• What to work on
Pictures are to be excluded. Please print only the lines from the one containing "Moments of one" through the end of the data, exactly as they appear.

[Start of Attachment]

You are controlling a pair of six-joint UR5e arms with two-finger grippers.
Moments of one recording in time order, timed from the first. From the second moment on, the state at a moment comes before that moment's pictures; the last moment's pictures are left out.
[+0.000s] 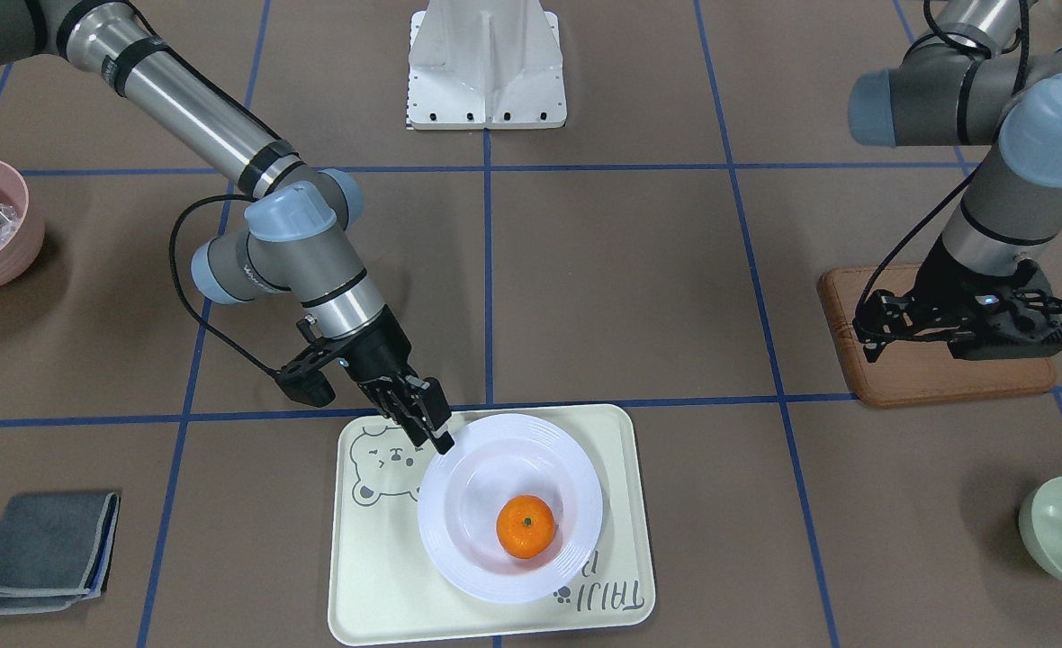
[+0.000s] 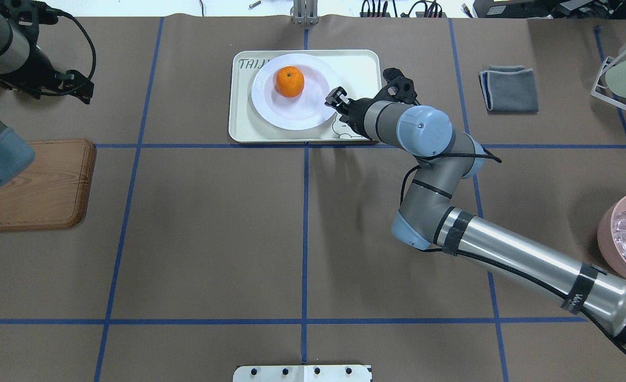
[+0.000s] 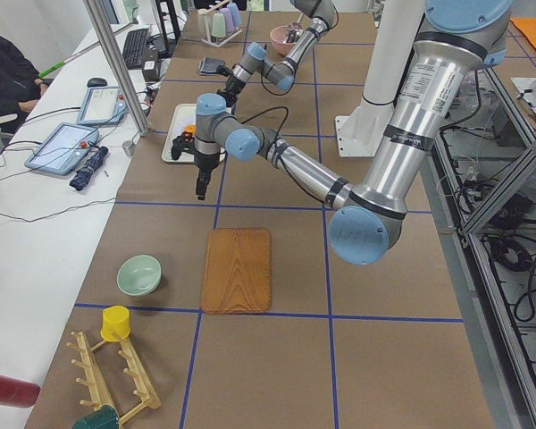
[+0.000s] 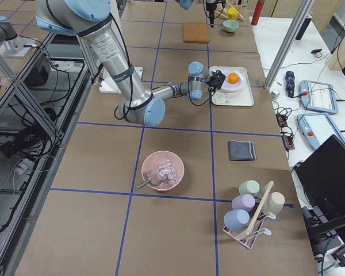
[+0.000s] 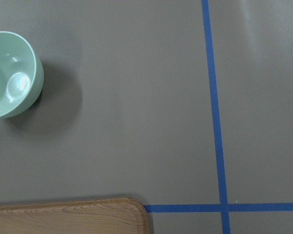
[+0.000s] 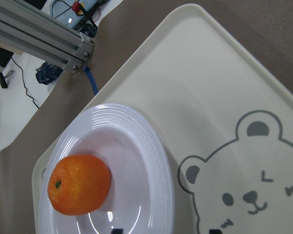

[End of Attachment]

• Solved exercise
Moments of one recording in time order, timed from the first. From the second moment on, the state at a moment comes before that moment's pictures; the last moment's pictures are left out.
[+0.000s] 
[+0.000s] 
[+0.000s] 
[+0.000s] 
[+0.000s] 
[+0.000s] 

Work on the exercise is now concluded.